Reflecties die later bij de luisteraar binnenkomen storen de
spraakverstaanbaarheid. Figuur 2 laat dat zien.

Figuur 2: Voor de spraakverstaanbaarheid wordt
onderscheid gemaakt tussen “nuttige energie”, die binnen 0.05 s arriveert
bij de luisteraar en “storende energie” die na die tijd binnen komt. De
blauwe pulsen horen bij een galmende ruimte; de rood/groene pulsen gelden
wanneer absorptie is toegevoegd.
In figuur 2 wordt ook geïllustreerd waarom
toevoeging van absorptie aan een ruimte de spraakverstaanbaarheid meestal
verbetert. De blauwe pulsen horen bij een galmende ruimte. Indien absorptie
wordt toegevoegd (groen) zien we de volgende effecten:
-
Met
het directe geluid (de dikke rode puls) gebeurt niets. Die is onafhankelijk van
de ruimte.
-
De
vroege energie (de andere rode pulsen) worden enigszins beïnvloed. Het
zijn de pulsen die slechts één of twee maal tegen een wand hebben
gereflecteerd.
-
De
groene pulsen hebben vele malen gereflecteerd waardoor het verlies aan energie
veel groter is.
-
De
totale vroege energie daalt dus iets, maar de daling van de late energie is
veel groter.
De spraakverstaanbaarheid wordt vooral bepaald door
de verhouding van vroege en late energie. Die wordt gunstiger bij meer
absorptie. Het effect wordt hier slechts kwalitatief behandeld, maar er zijn
mogelijkheden om de energieverhouding daadwerkelijk te becijferen. Sterker
nog: het wemelt in de praktijk van de akoestische maten. Een paar
voorbeelden zijn STI (speech transmisson index), U50,
ALCons en AI (articulation index). We komen er elders nog op terug, temeer
daar de onderlinge correlatie naar onze mening zo groot is dat het er voor
de bouwkundige praktijk nauwelijks toe doet welke wordt gekozen.

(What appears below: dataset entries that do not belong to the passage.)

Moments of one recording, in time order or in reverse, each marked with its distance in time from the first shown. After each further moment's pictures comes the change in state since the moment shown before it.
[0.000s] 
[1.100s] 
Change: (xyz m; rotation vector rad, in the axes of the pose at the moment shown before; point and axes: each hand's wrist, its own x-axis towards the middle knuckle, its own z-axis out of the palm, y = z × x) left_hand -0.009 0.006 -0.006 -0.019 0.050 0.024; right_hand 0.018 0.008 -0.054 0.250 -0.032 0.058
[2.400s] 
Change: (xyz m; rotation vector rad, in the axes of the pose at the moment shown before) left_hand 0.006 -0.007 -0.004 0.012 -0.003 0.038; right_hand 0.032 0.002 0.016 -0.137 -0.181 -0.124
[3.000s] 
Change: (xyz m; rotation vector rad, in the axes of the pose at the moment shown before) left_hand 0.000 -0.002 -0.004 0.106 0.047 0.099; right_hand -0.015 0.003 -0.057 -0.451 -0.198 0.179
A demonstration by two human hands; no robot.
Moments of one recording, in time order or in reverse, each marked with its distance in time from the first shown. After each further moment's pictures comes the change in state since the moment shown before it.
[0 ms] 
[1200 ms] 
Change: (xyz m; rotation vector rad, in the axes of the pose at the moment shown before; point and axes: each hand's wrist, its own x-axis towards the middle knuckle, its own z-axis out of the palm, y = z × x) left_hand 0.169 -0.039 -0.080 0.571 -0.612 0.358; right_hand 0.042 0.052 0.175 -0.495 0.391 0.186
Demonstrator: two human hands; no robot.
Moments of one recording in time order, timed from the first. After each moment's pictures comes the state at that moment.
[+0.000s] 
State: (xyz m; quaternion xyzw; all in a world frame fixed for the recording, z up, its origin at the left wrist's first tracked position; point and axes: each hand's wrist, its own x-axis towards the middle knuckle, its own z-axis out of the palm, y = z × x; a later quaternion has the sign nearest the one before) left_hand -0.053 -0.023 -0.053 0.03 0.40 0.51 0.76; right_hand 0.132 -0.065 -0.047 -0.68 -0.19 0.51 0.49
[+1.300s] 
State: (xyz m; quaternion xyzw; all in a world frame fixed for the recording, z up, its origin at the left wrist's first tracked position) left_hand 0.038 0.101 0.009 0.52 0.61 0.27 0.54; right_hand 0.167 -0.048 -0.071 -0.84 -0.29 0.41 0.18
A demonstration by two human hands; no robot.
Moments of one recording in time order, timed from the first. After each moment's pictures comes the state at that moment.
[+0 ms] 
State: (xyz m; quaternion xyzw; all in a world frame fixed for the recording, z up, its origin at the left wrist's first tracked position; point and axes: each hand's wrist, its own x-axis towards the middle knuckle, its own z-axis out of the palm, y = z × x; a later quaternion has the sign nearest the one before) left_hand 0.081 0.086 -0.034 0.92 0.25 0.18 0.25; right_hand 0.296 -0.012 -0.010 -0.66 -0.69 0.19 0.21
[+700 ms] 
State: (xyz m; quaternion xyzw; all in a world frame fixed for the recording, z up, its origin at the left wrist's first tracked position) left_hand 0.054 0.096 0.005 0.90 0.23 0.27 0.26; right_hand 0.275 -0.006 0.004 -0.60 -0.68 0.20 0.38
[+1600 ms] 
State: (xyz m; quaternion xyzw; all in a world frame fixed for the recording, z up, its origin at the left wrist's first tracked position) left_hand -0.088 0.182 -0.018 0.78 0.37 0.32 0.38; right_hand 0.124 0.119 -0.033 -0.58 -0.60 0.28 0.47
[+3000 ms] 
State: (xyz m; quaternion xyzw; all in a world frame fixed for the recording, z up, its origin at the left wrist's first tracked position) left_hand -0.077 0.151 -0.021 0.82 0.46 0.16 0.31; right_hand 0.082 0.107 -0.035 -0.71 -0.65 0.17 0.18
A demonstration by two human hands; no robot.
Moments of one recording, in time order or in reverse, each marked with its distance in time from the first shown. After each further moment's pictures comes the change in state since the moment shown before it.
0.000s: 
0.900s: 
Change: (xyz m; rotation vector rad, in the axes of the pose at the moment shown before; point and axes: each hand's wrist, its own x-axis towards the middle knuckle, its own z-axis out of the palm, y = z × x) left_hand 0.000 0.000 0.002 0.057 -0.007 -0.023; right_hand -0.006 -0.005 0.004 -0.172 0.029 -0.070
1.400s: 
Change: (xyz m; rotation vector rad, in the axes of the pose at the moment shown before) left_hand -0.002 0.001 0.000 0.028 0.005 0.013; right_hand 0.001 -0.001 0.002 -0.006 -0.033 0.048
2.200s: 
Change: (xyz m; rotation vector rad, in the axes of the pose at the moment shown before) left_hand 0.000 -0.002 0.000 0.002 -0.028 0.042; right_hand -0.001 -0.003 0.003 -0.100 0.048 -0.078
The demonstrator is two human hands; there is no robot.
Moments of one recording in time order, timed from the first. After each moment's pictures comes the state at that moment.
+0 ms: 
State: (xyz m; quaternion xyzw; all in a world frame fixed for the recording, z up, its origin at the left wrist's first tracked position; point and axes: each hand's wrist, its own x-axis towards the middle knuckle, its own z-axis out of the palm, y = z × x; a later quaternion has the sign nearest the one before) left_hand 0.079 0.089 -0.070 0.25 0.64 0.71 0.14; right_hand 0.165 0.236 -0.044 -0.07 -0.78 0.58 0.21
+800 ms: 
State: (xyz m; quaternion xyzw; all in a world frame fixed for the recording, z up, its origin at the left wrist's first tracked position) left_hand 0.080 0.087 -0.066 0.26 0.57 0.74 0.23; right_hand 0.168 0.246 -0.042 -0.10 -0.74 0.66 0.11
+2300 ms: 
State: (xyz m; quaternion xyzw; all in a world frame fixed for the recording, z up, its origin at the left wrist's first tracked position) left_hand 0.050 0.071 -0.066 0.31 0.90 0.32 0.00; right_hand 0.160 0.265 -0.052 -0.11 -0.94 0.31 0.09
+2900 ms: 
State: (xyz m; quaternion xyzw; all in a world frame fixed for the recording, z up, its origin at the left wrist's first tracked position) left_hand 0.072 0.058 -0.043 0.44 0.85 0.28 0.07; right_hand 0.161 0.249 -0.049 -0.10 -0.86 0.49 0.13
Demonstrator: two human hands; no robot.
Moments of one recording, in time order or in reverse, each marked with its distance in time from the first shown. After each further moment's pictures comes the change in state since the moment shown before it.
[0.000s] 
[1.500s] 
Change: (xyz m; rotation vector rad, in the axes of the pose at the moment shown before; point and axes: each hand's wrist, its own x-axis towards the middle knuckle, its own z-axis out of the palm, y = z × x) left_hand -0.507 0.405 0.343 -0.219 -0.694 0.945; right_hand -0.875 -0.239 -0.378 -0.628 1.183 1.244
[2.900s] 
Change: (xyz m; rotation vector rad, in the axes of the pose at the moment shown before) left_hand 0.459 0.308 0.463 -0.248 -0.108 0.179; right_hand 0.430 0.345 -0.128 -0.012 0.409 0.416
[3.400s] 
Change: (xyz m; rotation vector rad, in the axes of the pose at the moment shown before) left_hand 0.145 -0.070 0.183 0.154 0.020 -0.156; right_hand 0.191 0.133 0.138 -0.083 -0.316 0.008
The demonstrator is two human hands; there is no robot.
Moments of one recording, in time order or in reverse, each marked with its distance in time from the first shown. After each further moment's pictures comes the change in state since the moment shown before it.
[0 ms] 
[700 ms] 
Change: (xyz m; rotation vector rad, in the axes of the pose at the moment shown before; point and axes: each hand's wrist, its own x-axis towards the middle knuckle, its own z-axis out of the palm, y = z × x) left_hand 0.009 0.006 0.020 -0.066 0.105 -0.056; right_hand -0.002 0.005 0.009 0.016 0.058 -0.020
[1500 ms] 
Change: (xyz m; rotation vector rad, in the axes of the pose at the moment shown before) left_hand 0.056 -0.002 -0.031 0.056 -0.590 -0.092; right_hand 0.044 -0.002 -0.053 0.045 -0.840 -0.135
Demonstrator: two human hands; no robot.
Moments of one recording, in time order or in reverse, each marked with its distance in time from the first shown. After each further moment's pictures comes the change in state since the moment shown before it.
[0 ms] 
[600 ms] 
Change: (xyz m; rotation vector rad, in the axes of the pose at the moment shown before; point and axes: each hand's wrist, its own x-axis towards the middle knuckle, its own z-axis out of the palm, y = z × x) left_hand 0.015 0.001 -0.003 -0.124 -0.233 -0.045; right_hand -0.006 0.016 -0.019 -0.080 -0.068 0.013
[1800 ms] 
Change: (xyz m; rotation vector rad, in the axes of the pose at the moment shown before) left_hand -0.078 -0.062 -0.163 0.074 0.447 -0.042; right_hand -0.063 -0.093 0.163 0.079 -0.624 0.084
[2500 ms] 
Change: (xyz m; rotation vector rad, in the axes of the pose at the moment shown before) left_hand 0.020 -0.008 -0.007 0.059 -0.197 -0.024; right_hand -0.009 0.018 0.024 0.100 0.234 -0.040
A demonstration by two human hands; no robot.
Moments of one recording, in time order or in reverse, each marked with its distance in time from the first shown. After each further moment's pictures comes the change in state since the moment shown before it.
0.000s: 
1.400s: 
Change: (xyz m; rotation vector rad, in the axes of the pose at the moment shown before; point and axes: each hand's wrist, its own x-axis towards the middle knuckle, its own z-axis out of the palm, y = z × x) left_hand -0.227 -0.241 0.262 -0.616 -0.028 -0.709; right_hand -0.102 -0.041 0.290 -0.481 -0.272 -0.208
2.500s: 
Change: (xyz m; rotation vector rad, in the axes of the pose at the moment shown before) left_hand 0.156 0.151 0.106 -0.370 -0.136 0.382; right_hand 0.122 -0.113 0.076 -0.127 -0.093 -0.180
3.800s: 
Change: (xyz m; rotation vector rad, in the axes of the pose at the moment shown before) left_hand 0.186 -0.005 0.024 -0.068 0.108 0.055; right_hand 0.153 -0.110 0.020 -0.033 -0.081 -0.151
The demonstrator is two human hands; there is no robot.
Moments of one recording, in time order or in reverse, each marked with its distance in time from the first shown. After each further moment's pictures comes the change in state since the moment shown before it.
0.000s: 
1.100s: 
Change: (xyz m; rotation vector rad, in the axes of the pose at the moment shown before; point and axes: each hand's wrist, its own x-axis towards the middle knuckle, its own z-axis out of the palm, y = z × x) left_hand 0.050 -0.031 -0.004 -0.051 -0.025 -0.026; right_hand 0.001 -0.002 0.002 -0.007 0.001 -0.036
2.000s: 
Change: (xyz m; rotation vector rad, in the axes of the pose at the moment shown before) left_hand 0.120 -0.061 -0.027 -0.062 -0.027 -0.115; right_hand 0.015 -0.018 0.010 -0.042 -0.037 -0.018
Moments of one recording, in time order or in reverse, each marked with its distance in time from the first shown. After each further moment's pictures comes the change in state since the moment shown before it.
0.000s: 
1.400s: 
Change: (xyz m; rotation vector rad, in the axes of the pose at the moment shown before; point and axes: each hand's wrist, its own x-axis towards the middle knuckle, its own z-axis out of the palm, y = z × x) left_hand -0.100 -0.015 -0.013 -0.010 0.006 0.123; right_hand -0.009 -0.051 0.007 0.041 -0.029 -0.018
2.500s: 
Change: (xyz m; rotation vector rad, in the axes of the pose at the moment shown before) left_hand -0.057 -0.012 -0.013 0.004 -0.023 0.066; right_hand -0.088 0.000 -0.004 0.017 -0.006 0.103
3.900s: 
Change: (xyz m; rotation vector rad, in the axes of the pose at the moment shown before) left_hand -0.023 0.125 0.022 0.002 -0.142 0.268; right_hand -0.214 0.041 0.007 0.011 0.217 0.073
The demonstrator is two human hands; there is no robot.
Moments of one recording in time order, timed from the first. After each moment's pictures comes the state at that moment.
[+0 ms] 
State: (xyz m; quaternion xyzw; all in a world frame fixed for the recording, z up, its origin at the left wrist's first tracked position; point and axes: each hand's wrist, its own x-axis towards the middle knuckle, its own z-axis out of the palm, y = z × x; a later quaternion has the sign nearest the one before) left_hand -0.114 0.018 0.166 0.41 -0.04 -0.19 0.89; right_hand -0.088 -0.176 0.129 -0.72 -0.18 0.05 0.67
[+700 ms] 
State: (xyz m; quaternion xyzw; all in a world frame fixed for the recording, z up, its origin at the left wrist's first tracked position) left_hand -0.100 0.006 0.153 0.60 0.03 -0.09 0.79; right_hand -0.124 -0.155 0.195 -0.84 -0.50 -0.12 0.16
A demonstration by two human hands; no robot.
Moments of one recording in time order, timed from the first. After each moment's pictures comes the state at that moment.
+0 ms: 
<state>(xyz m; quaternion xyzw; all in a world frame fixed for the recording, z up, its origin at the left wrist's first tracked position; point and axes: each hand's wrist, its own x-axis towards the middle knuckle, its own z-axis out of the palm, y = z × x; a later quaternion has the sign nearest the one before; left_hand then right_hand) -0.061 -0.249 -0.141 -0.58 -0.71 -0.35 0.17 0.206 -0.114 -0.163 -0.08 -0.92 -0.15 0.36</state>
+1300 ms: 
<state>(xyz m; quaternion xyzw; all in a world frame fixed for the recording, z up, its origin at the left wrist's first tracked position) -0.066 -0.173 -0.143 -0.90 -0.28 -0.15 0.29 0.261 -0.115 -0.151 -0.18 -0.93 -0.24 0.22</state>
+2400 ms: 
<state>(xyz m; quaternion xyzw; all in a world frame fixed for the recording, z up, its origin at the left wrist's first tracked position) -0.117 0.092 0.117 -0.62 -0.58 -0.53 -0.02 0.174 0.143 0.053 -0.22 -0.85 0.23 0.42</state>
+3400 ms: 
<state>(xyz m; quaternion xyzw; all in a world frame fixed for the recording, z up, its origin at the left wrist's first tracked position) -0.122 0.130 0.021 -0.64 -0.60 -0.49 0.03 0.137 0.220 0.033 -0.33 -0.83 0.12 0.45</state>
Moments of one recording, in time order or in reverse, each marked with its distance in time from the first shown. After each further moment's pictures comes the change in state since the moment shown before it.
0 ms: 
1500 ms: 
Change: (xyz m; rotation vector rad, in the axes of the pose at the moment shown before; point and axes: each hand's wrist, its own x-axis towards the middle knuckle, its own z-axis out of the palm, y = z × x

Hoe meer absorptie des te beter?
Moeten we nu concluderen dat het toevoegen van
absorptie altijd het akoestisch klimaat verbetert? Het antwoord is dat dat
sterk afhangt van de functie van de ruimte.
In extreme gevallen (een geluiddode kamer
bijvoorbeeld) is de absorptie zeer groot, waardoor de helling van de
rood/groene curve zo steil wordt dat vrijwel alleen de energie van het
directe signaal overblijft. In theorie is daarmee de spraakverstaanbaarheid
ideaal. Echter, bijvoorbeeld achter in een klaslokaal kan het geluidniveau
dan zo laag worden dat de spraak toch nauwelijks te verstaan is, met name
als er ook nog wat stoorlawaai aanwezig is. Er is in een klaslokaal dan ook
een optimum aan de absorptie. Daarmee betreden we tevens het terrein van de
signaal-ruis-verhouding, hetgeen elders aan de orde komt.
Een ander probleem is dat mensen zich soms onprettig
voelen in sterk absorberende ruimten. Ook voor muziek kan de ruimte al gauw
“te droog” zijn. Musici hebben graag wat galm en
eigenlijk is er dus een tegenspraak tussen een goede spreekzaal en een
concertzaal. Juist het vinden van een compromis tussen die twee behoort tot
de lastigste problemen uit de akoestische praktijk.